▶ [EXERCISE AIM]: Taking each line of the material below in turn, count those containing the string "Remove". Provide the number alone.

▶ [EXTRACTED ENTRIES]:
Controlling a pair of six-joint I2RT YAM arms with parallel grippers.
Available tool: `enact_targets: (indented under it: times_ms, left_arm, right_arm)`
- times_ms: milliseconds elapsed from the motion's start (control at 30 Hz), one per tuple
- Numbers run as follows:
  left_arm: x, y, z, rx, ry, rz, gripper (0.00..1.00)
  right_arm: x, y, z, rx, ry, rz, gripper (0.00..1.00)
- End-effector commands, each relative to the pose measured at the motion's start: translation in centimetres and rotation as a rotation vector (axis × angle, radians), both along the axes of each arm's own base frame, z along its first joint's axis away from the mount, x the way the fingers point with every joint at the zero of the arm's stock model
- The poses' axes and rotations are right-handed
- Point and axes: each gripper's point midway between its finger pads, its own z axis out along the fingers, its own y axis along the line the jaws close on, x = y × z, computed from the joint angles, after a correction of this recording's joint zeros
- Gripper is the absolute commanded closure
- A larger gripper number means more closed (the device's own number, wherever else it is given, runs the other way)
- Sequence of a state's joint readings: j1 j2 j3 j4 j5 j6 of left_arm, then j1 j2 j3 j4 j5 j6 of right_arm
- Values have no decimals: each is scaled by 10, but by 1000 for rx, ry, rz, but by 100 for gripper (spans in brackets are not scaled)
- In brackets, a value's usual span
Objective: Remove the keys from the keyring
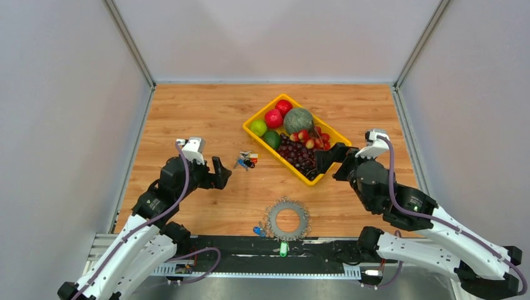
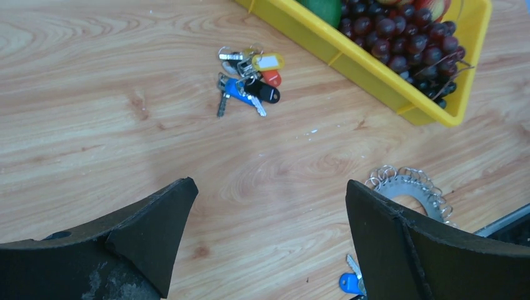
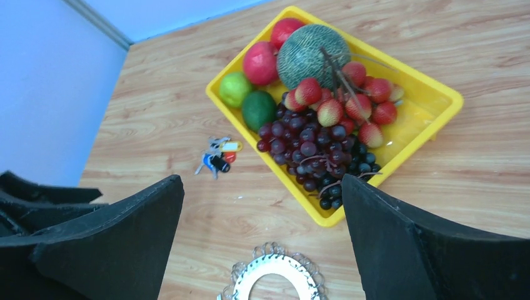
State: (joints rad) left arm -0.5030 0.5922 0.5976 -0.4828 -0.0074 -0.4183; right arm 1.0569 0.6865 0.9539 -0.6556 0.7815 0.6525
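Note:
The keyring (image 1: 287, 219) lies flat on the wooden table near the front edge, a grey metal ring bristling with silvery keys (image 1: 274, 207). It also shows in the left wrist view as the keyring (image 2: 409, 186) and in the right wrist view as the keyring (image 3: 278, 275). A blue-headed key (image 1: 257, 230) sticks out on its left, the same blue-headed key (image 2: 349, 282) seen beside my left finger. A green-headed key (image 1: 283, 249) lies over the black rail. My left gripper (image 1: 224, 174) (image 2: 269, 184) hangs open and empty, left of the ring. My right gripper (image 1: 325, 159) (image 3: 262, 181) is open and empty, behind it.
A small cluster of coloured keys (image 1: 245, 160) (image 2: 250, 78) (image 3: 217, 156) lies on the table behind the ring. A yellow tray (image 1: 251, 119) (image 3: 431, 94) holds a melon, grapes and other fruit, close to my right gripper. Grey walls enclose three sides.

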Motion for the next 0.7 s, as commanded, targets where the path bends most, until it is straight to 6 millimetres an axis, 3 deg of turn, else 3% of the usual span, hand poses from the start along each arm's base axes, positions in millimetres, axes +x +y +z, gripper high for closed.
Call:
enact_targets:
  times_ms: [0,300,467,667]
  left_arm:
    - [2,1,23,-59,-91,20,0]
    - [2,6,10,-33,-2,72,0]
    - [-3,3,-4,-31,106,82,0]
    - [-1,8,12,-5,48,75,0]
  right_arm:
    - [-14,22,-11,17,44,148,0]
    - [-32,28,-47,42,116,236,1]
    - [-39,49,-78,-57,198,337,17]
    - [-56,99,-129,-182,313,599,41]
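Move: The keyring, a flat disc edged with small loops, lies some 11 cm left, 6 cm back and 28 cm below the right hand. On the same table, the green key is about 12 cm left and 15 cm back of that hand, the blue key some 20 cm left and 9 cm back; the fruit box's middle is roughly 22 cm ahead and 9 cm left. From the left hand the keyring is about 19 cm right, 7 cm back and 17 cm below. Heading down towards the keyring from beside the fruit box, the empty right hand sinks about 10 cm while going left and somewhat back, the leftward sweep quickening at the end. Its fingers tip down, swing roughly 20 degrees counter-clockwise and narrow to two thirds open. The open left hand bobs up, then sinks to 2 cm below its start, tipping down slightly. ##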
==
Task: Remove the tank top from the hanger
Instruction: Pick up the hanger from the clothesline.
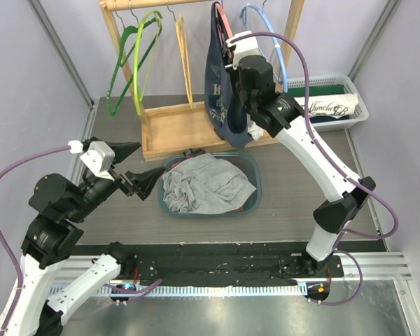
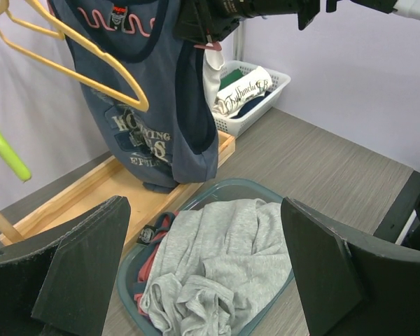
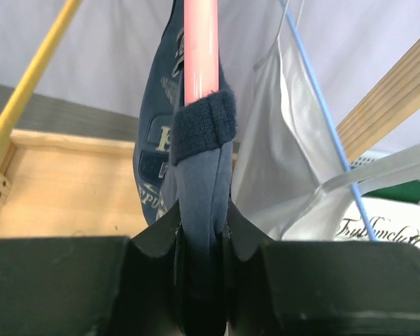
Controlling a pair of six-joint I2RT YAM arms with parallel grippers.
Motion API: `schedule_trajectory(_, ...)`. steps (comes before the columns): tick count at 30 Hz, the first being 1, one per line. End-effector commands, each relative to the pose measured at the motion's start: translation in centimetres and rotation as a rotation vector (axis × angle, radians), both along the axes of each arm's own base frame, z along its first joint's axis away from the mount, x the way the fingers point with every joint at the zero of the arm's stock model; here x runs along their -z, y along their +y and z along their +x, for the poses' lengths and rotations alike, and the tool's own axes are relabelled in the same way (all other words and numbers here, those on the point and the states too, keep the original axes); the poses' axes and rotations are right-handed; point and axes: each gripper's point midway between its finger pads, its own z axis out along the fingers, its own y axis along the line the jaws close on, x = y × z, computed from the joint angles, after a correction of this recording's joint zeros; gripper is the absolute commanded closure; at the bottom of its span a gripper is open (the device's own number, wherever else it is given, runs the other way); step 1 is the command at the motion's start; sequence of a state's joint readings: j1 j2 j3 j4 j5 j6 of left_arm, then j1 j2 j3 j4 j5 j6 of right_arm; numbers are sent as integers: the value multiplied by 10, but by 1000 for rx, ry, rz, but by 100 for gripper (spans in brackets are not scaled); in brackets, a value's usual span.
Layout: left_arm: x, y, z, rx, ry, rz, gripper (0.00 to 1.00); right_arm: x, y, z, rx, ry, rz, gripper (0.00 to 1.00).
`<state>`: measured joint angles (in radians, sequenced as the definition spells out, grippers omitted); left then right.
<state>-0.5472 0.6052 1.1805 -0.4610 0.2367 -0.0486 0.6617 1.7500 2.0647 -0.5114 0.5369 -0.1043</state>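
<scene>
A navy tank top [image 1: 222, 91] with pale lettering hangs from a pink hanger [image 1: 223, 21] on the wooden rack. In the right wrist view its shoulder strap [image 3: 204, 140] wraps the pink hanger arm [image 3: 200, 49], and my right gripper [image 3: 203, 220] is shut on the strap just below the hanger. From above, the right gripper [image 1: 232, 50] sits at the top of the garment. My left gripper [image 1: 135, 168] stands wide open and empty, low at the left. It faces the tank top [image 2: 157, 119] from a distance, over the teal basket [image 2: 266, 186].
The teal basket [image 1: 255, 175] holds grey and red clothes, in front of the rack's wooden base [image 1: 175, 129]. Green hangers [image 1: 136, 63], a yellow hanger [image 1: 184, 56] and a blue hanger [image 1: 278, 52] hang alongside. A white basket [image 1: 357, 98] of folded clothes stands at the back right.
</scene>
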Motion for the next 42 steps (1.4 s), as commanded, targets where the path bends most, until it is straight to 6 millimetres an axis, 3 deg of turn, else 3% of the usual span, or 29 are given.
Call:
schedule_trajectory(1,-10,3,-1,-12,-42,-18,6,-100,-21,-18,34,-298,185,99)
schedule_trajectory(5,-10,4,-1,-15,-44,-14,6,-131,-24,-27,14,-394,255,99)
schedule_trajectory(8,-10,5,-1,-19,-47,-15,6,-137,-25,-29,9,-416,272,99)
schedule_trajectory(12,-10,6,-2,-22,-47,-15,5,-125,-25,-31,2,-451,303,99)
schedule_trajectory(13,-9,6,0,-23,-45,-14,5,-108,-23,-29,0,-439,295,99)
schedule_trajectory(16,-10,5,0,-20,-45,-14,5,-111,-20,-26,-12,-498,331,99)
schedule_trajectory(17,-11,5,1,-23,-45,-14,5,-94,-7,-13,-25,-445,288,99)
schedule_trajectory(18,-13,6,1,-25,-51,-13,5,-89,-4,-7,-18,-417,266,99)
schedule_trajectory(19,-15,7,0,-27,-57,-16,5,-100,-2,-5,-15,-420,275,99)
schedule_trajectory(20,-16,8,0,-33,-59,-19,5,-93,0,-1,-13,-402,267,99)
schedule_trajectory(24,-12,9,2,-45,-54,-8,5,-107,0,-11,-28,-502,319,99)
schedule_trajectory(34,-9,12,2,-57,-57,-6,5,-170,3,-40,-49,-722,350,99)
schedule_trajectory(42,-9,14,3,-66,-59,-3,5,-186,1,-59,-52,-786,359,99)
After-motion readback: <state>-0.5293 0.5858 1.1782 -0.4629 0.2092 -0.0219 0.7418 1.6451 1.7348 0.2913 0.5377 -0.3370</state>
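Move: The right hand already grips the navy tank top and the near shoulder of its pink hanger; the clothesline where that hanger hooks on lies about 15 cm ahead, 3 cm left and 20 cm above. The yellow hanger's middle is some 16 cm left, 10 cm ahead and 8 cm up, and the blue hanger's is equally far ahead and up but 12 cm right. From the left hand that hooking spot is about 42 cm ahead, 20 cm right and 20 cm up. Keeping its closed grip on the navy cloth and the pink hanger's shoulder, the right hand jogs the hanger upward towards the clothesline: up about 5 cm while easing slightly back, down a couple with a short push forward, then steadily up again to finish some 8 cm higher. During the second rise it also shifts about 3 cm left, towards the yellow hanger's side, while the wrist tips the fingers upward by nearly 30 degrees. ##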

▶ [SOLUTION]: 2